_Activity_:
Whenever a line of the entries below holds the string "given", copy that line and return it.

_Records contained in a dataset_:
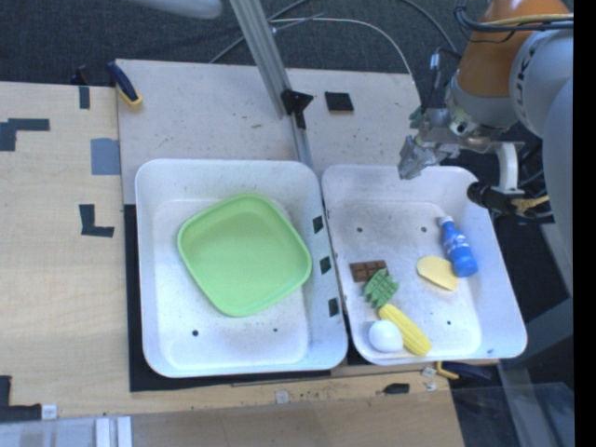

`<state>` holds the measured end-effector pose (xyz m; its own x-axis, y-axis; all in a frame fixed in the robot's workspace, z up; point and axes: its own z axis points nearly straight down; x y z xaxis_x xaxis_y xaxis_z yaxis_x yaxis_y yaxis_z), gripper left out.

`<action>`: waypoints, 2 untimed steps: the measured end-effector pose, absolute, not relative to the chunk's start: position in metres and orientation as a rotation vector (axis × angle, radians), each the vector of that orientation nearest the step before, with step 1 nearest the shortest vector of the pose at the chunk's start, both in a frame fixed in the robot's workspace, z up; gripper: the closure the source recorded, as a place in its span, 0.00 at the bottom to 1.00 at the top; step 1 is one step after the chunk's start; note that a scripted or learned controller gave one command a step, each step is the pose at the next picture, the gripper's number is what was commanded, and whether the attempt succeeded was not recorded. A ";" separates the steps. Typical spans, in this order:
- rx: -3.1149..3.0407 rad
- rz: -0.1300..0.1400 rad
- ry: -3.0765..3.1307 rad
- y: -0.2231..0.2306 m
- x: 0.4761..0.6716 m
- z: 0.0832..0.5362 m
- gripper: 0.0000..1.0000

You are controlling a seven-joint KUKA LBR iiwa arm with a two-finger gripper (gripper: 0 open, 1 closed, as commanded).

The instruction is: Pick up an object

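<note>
My fingers [413, 164] above right bin [484, 338] far rim; spread unclear. Nothing held. Bottle [457, 247], corn [405, 330] untouched; pick undone.

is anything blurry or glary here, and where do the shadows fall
Camera view: light is soft and even, with no hard glare on the bins; the tool and the arm's orange band look slightly soft; the green plate is sharp, with a faint shadow along its lower edge.
</note>
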<state>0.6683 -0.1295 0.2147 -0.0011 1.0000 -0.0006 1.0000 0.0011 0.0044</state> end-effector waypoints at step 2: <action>2.219 0.000 2.225 -0.083 0.648 0.254 1.00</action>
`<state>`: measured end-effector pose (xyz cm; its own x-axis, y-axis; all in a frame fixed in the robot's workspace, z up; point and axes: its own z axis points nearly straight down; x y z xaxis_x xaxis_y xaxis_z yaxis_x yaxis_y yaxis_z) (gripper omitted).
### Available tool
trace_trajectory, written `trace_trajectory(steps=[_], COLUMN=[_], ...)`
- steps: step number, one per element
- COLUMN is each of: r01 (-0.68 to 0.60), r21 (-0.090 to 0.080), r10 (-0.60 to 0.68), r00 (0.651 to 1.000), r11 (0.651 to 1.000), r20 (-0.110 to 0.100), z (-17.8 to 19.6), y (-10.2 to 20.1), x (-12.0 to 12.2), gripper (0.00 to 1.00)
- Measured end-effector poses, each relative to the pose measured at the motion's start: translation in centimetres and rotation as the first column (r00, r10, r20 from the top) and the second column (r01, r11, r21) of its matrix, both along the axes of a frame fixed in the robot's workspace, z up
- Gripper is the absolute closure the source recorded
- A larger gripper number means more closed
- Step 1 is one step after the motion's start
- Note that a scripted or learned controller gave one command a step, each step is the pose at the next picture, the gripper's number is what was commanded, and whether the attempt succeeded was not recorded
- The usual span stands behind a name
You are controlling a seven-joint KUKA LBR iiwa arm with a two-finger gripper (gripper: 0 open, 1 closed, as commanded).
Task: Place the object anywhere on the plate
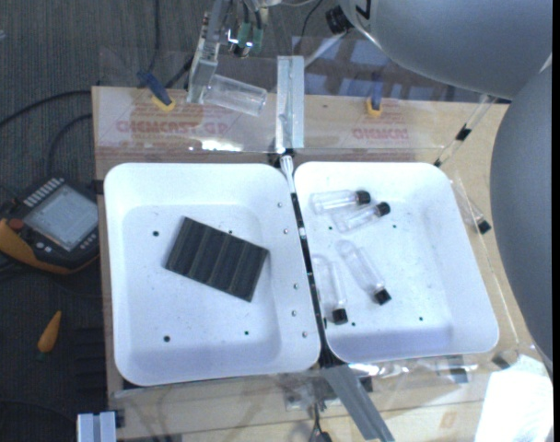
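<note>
Up behind the bins, the gripper (209, 67) clamps a clear plastic vial (236, 94), lying near-horizontal between its fingers; the dark ribbed rectangular plate (215, 258) lies flat in the glossy left bin (133, 191)

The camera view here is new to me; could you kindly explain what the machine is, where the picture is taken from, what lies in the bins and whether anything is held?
One fixed camera looks down at a slant on a bench. The big grey shape at the top right is a robot arm. Its gripper hangs beyond the far edge of the bins. A clear tube shows right at its tip, but I cannot tell whether it is truly gripped. The left bin holds a dark ribbed plate, lying flat. That is where the object should go. The right bin holds four small clear vials with black caps, lying on their sides.
</note>
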<state>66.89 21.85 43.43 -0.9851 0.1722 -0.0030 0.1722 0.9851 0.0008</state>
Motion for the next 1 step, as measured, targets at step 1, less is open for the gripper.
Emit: trace_trajectory(steps=[1], r01=[-0.125], r21=[0.0], r10=[0.125], r00=[0.992], r11=[0.992], r20=[-0.003], z=[-9.59], y=[1.48], x=[-6.75], gripper=[1.0])
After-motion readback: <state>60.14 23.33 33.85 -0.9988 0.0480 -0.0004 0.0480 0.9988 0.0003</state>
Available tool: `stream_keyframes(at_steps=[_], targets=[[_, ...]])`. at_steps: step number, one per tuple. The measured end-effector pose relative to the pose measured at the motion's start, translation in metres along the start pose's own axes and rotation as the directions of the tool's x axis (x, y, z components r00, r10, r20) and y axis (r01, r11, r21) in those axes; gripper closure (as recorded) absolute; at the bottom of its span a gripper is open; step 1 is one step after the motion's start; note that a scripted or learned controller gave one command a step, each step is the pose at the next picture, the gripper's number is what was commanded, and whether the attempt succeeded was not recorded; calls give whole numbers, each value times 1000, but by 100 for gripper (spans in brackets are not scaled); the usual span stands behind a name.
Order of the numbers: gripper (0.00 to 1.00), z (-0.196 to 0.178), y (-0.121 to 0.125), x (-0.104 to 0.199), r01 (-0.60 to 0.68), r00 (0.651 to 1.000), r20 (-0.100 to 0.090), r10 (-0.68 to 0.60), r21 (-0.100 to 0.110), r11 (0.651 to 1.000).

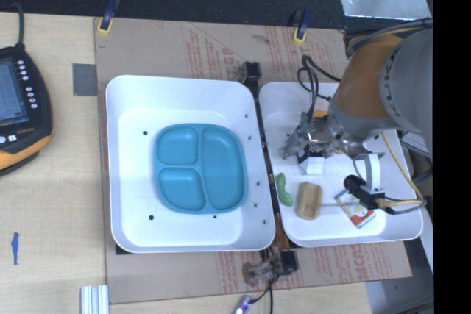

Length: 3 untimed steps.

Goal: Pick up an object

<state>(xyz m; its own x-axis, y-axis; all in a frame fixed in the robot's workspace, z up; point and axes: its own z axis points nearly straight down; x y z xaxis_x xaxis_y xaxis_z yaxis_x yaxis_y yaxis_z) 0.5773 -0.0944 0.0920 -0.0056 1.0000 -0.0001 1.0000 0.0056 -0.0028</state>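
Observation:
My gripper (298,145) hangs low over the middle of the right bin (276,103), reaching in from the right on the grey arm with its orange band. A green pod-shaped piece (283,189) lies by that bin's left wall. Just right of it sits a tan wooden block (308,200). A small white block (314,167) lies just below the gripper. A red-and-white card-like item (356,210) rests near the bin's lower right. The arm hides the bin's upper right part.
The left bin (121,158) holds a blue three-compartment plate (200,168). A teach pendant (18,106) lies on the bench at far left. Cables run along the right bin's right side. Clamps sit at the cardboard's top edge.

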Motion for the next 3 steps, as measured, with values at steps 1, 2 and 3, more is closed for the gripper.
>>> stream_keyframes(at_steps=[1,2,3], targets=[[0,0,49,-25,-1,1000,0,1,-1,1000],[100,-11,49,-25,2,1000,-1,-2,1,1000],[0,-10,49,-25,2,1000,-1,-2,1,1000]])
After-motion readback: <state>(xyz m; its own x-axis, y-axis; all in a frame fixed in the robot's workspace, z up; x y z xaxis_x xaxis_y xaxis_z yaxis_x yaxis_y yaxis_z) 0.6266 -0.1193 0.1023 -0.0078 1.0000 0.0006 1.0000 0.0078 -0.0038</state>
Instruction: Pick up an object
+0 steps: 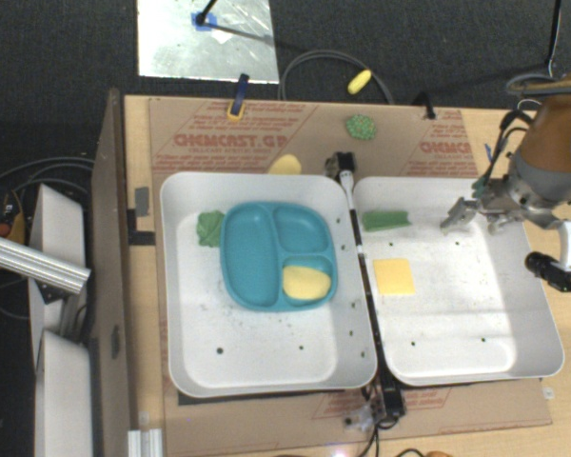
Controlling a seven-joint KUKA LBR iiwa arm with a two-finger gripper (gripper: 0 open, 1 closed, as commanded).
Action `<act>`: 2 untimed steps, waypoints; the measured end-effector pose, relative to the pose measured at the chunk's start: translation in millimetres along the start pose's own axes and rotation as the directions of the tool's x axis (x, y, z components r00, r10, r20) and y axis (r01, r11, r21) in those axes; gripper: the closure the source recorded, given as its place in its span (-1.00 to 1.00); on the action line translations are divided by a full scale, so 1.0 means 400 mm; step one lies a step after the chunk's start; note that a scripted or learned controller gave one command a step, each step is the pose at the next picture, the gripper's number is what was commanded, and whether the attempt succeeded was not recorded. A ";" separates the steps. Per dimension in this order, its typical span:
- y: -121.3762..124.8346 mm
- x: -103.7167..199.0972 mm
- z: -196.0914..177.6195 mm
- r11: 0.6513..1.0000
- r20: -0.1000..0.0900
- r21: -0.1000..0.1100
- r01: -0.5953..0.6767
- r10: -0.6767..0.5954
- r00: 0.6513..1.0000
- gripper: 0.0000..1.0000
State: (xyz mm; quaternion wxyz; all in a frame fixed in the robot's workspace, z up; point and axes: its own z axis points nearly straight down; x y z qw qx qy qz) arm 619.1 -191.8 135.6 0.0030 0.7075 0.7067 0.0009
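The right bin (pixel 514 350) holds a green rectangular block (pixel 384 220) near its far left corner and a flat yellow square (pixel 394 276) just in front of it. My gripper (pixel 476 221) hovers over that bin's far right part, open, with nothing between its fingers, well to the right of the green block. In the left bin (pixel 186 350) lies a blue divided plate (pixel 257 255) with a yellow lump (pixel 305 282) in its near right compartment. A green leafy piece (pixel 209 227) rests against the plate's left edge.
Behind the bins on the cardboard lie a yellow piece (pixel 285 165), a green round item (pixel 362 127) and a yellow object (pixel 360 82) by a cable. A clip (pixel 342 168) sits at the bins' shared far corner. A black fitting (pixel 557 274) on the arm overhangs the right rim.
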 end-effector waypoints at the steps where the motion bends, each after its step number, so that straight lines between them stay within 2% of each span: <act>1: -0.161 0.129 0.129 1.000 -0.008 0.014 0.003 -0.003 1.000 -1.00; 2: -0.297 -0.006 0.118 1.000 -0.002 0.008 -0.004 0.004 1.000 -1.00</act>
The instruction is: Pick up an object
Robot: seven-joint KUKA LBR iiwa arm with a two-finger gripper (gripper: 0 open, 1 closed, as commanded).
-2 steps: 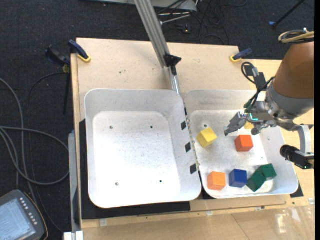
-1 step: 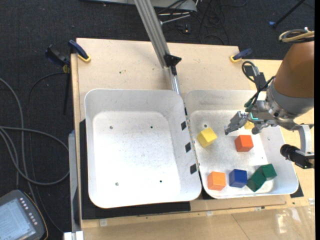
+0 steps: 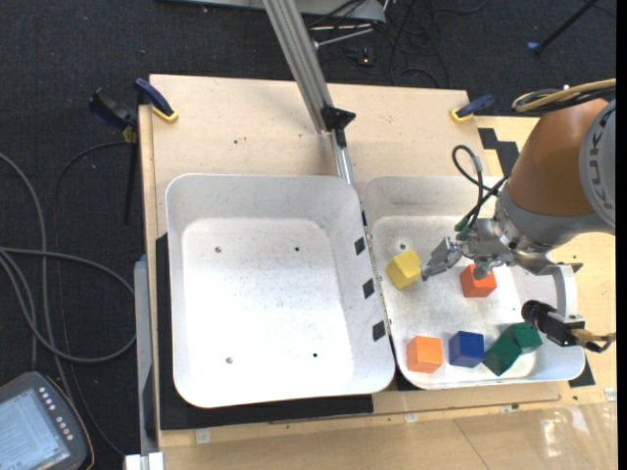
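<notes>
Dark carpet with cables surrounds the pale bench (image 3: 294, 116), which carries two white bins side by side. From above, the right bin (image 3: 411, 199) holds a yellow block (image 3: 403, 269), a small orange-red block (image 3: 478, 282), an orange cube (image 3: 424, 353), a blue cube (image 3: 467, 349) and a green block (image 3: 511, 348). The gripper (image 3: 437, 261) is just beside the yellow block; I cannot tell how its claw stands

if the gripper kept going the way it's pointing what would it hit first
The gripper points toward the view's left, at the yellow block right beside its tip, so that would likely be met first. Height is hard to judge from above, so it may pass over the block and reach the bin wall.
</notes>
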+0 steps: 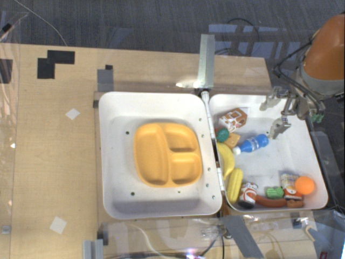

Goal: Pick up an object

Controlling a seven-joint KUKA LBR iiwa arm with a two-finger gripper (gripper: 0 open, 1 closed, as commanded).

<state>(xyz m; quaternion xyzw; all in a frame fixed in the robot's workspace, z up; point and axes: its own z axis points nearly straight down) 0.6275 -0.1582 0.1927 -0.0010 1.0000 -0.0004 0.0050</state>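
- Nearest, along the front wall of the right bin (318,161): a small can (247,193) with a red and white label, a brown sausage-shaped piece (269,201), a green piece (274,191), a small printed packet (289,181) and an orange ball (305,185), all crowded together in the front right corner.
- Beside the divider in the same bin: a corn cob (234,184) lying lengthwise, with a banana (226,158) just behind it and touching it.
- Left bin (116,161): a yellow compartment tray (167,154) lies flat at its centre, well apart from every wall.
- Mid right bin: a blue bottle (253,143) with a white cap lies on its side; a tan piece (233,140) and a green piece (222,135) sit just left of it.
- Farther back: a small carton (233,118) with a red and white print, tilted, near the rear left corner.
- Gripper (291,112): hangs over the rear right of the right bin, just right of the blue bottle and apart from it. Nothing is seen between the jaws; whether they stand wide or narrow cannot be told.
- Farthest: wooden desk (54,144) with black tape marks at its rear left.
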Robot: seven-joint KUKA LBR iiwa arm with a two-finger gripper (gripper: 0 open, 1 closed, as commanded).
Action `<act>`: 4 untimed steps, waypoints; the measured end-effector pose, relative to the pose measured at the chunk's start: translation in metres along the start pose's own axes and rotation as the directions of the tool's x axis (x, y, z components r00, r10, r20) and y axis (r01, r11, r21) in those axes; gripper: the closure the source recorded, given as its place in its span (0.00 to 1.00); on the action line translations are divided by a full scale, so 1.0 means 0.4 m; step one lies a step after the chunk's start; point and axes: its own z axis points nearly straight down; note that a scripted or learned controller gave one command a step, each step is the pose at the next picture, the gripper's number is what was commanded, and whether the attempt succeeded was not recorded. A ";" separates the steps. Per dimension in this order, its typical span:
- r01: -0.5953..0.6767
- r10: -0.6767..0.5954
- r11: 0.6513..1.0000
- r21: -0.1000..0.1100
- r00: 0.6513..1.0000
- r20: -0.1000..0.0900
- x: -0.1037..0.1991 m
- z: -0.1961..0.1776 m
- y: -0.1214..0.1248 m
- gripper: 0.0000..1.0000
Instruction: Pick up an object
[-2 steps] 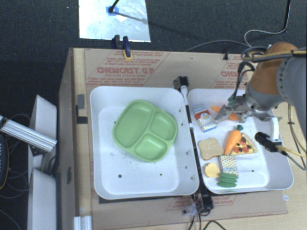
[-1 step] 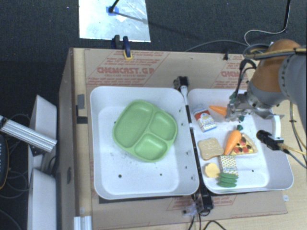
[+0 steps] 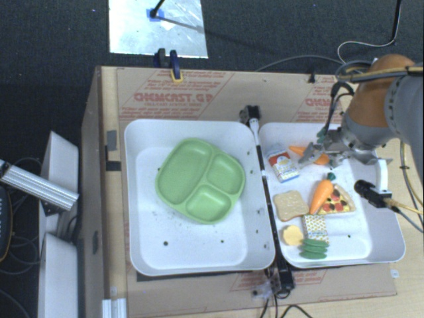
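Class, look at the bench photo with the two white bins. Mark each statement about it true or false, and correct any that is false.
1. The green plate lies in the left bin. True.
2. The carrot lies in the left bin. False: it lies in the right bin, beside the pizza slice.
3. The gripper is over the right bin. True.
4. The cracker sits on the green plate. False: it lies on the right bin's floor.
5. The plate has three compartments. True.

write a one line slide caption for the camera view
KUKA arm's hand low over the right bin of toy food, near an orange carrot; a green divided plate sits in the left bin.
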 end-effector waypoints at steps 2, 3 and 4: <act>0.002 -0.002 1.000 0.011 1.000 0.000 -0.018 0.029 0.114 1.00; -0.001 0.001 1.000 0.001 1.000 -0.002 0.133 -0.196 0.074 1.00; -0.001 0.001 1.000 0.004 1.000 -0.003 0.342 -0.258 0.021 1.00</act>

_Result of the exercise_:
Action `<act>`: 2 untimed steps, waypoints; the measured end-effector pose, relative to the pose measured at the chunk's start: translation in millimetres along the start pose's own axes and rotation as the directions of the tool's x axis (x, y, z components r00, r10, r20) and y axis (r01, r11, r21) in those axes; gripper: the closure the source recorded, given as its place in its span (-1.00 to 1.00); on the action line translations are divided by a full scale, so 1.0 means 400 mm; step one lies a step after the chunk's start; note that a scripted or learned controller gave one command a step, each step is the pose at the next picture, the gripper's number is what was commanded, and whether the attempt succeeded was not recorded. A ";" separates the steps. Per dimension in this order, its typical span:
Action `<act>`: 4 untimed steps, waypoints; the measured end-effector pose, relative to the pose measured at the chunk's start: translation in metres along the start pose's own axes and rotation as the directions of the tool's x axis (x, y, z components r00, r10, r20) and y axis (r01, r11, r21) in those axes; gripper: the closure the source recorded, given as its place in its span (0.00 to 1.00); on the action line translations are divided by a full scale, so 1.0 means 0.4 m; step one lies a step after the chunk's start; point and axes: its own z axis points nearly straight down; note that a scripted or learned controller gave one command a step, each step is the pose at the next picture, the gripper's number is what was commanded, and whether the attempt succeeded was not recorded. A ";" separates the steps. Per dimension in this order, its typical span:

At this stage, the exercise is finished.